This is what I wrote last year about today's lesson:
Lesson 12-5 of the U of Chicago text is about similar figures. There is not much for us to change about this lesson from last year, except for the definition of similar itself. Recall the two definitions:
-- Two polygons are similar if corresponding angles are congruent and sides are proportional.
-- Two figures are similar if there exists a similarity transformation mapping one to the other.
The first definition is pre-Core, while the second is Common Core. The U of Chicago text, of course, uses the second definition. But that PARCC question I mentioned last week must be using the first definition, since it requires that we know what similar means before we can define dilations and ultimately similarity transformations.

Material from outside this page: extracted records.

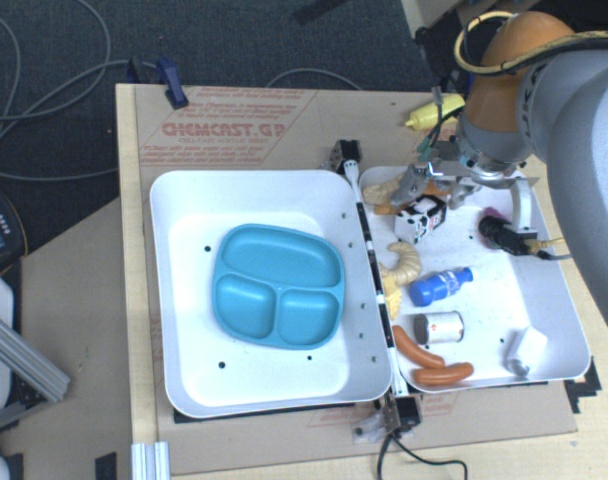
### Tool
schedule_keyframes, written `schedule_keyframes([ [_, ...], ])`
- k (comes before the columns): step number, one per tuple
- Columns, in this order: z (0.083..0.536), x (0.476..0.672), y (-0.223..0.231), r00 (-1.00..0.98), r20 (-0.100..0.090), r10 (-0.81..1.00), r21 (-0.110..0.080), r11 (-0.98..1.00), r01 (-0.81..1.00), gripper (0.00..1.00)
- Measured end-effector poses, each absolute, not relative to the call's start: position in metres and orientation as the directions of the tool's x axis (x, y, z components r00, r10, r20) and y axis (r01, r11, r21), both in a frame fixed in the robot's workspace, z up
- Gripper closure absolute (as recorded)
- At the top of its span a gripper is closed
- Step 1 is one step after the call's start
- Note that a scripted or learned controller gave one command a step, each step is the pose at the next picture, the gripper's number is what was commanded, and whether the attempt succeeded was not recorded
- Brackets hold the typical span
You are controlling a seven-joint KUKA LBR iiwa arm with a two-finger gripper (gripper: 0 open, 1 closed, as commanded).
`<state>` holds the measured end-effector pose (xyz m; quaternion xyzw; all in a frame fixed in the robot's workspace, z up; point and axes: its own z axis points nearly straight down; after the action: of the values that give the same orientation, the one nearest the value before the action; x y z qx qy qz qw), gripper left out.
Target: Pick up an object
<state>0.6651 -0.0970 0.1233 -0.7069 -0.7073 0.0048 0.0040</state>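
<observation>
My gripper [425,180] hangs over the far left part of the right bin [556,298], reaching in from the right. Just below it lies a small black-and-white toy [420,218]. I cannot make out whether the toy is touched or held. A tan curved piece [404,263] lies nearer the front by the bin's left wall. A blue bottle [440,285] lies on its side in the middle. In front of it are a white can with a red band [439,327] and two orange sausages [429,360].
The left bin [184,368] holds a blue divided plate [278,285]. A pale tan item [381,190] lies at the right bin's far left corner. A white-grey object [524,351] sits at its front right. A blue clip [170,81] lies on the bench's back left.
</observation>
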Motion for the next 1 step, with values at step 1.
schedule_keyframes([
  [1, 0.0819, 0.5569, -0.1258, 0.006, 0.002, 1.000, -0.012, -0.006, 1.000, 0.00],
])
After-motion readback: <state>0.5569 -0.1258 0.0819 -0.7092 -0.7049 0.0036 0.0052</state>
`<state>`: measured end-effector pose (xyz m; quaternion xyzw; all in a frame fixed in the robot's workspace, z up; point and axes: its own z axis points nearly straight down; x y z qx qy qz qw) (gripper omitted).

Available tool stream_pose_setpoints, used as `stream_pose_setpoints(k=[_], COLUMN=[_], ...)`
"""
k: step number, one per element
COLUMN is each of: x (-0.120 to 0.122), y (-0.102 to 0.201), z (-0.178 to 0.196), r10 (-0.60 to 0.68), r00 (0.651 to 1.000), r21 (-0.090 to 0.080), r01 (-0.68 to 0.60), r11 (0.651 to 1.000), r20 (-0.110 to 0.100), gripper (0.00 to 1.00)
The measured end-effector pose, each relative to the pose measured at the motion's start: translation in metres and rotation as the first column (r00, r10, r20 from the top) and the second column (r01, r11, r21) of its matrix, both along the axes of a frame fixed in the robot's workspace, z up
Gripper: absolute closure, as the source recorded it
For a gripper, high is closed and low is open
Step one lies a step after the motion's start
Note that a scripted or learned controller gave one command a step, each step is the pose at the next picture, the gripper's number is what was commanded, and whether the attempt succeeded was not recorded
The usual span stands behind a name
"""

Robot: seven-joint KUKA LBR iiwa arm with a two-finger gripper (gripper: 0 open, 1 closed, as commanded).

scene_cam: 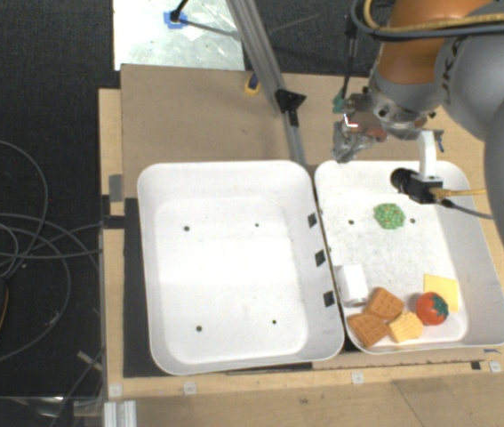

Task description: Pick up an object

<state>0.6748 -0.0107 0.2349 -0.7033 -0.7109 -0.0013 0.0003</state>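
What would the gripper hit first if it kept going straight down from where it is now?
Probably the far left corner of the right bin, bare floor or rim; the gripper hangs above it, though depth is unclear. The green piece lies off to the side.

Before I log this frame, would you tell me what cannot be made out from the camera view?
- Gripper: small and blurred against the bench at the right bin's far edge; whether it is open or shut is not clear.
- Arm: cut off by the top and right edges.
- Pile at the right bin's near edge: the waffle pieces overlap, so their count is unclear.
- Green object: too small to identify.
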Motion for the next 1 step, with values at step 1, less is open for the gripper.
stream_pose_setpoints(k=[1], x=[0.0080], y=[0.0553], z=[-0.0089], r10=[0.000], r00=[1.000], r21=[0.000], r01=[0.000], r11=[1.000], r20=[0.001], gripper=[1.00])
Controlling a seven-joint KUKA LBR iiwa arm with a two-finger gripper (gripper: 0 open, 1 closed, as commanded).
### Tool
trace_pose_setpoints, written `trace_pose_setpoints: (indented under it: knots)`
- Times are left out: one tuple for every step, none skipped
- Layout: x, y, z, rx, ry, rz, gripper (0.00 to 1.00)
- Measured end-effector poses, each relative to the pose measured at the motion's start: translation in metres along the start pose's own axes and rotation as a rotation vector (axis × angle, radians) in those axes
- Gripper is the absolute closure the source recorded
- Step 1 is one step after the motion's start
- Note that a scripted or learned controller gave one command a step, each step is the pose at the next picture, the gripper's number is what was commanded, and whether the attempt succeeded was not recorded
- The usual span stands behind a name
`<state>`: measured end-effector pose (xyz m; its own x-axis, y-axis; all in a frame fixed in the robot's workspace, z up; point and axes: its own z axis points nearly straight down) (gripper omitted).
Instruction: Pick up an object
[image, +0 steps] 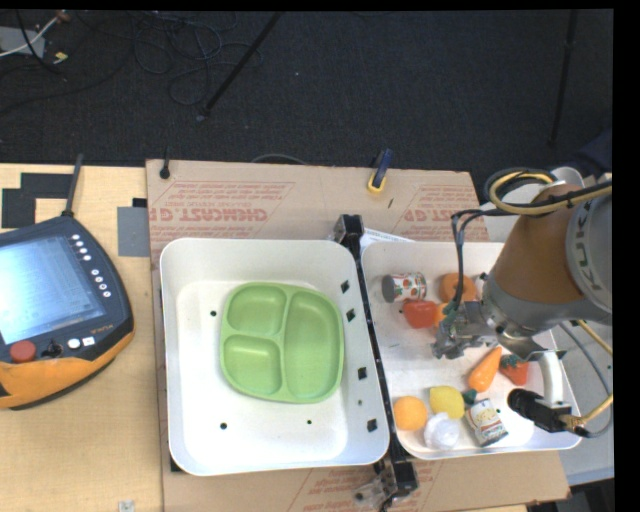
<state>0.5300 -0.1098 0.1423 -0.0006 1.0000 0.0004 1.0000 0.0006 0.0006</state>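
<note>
Objects for picking lie in the right bin (400, 345), eight that can be counted. There is one small can (405, 288) lying on its side near the bin's far left, its long axis running left to right. One red piece (421, 313) sits just in front of it. One round orange fruit (459, 288) lies to the can's right, partly covered by the arm. One toy carrot (484, 369) lies tilted, its long axis running from near-left to far-right, with a small red piece (515, 372) just beside its right side. Along the near edge sit one orange ball (410, 412), one yellow lemon-like fruit (447, 402) touching it, one white rounded thing (441, 432) just in front of those two, and one small labelled carton (486, 421) to their right, tilted.

The tool (452, 336) hangs low over the middle of the right bin, between the red piece and the carrot, at the end of the arm (545, 275). Its dark tips blur together, so whether they are spread or pressed together cannot be told, and nothing is seen pinched between them.

The left bin (190, 290) holds one green plate (281, 341) with three compartments. Both bins rest on cardboard on the counter (60, 440). One handheld control pendant (55, 300) lies at the counter's left.
</note>
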Motion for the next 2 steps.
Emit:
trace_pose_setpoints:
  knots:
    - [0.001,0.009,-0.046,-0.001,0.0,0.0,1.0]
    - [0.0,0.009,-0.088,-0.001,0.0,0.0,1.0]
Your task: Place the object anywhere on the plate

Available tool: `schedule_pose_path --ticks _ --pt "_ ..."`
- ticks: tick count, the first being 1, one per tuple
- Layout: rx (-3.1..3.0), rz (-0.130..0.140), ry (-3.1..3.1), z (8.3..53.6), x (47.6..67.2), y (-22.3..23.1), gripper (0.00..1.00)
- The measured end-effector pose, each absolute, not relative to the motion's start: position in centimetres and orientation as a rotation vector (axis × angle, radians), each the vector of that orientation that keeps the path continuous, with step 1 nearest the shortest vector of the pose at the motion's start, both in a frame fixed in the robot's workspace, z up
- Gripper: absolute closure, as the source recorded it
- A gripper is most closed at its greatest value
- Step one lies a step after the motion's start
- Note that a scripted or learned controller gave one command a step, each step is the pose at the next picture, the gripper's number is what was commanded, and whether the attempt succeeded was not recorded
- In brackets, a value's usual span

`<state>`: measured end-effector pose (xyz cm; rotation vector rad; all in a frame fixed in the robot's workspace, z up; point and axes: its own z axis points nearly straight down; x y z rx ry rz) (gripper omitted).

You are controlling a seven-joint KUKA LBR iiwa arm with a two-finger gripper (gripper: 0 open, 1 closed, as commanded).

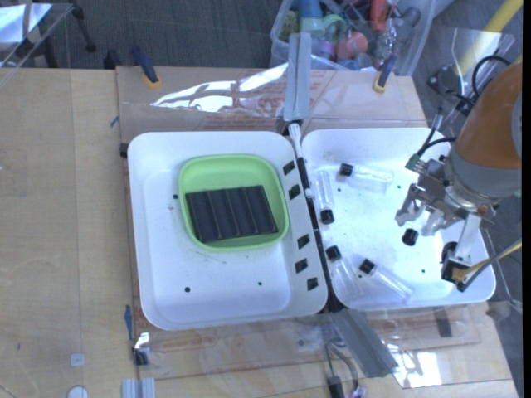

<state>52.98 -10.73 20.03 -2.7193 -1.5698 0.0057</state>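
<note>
A pale wooden table (58,222) carries two shallow white bins set side by side, with a dark curtain behind and a clear tub of coloured toys (353,15) at the far edge. The landmark here is the green plate (192,172), which sits in the left bin (158,297) and holds a dark ribbed block (230,214) that covers most of its floor.

The objects to be moved are small clear tubes with black caps, all lying in the right bin (473,293), across the central divider from the plate. One tube (322,197) lies closest to the plate, just past the divider, with its cap toward the near side. A second tube (363,175) lies farther from the plate, toward the bin's back. Two more (344,274) (383,279) rest near the bin's front edge, lower than the plate and to its right. A loose black cap (409,237) sits on the bin floor farther right again, well apart from the plate.

The hand (423,220) hangs over the right bin, far to the right of the plate, just above and beside that loose cap. Its metal fingers (406,212) point down and to the left, and I cannot tell whether they are spread or closed; nothing shows between them. Behind it rises the grey arm with its orange band (494,123), trailing black cables.

A row of small black clips (296,222) runs along the divider, just right of the plate.
</note>
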Motion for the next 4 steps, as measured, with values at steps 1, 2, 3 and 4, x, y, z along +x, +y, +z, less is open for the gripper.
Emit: schedule_pose_path --ticks 1,2,3,4 --pt "-2.720 0.005 -1.570 20.0 53.0 -10.7 0.00" --pt "-2.806 0.002 -1.414 34.1 56.4 -15.6 0.00" --pt "-2.922 0.002 -1.155 40.7 64.3 -20.4 0.00" --pt "-2.953 0.000 -1.075 43.5 66.1 -21.2 0.00"
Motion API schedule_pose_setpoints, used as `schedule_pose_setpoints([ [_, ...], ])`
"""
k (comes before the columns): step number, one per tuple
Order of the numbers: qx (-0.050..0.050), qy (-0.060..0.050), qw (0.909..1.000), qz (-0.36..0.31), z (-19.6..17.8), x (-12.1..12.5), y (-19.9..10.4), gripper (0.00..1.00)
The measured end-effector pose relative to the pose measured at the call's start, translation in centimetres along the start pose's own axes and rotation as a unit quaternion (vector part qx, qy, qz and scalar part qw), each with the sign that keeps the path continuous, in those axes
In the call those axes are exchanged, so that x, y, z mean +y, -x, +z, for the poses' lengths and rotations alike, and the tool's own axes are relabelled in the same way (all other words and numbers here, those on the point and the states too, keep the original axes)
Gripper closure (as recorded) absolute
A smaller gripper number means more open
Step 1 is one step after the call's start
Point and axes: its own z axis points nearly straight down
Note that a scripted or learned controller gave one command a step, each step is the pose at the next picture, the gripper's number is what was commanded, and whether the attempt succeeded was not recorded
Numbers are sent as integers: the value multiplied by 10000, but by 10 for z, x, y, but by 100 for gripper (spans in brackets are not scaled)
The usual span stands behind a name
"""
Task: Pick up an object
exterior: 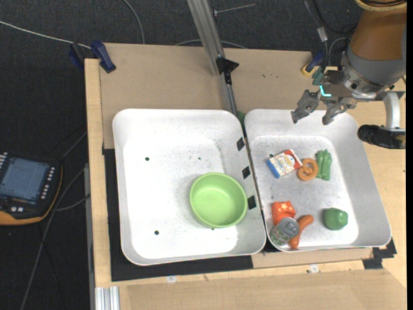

In the U of Chicago text, the Similar Figures Theorem is essentially the statement that the second definition implies the first definition. We would actually need to prove the converse -- that the first definition (at least for polygons) implies the second. But the proof isn't that much different -- suppose we have two figures F and G satisfying the first definition of similar -- that is, corresponding angles are congruent and sides are proportional, say with scale factor k. Then use any dilation with scale factor k to map F to its image F'. Now F' and G have all corresponding parts congruent, so there must exist some isometry mapping F' to G. Therefore the composite of a dilation and an isometry -- that is, a similarity transformation -- maps F to G. QED
So I don't change the worksheet from last year.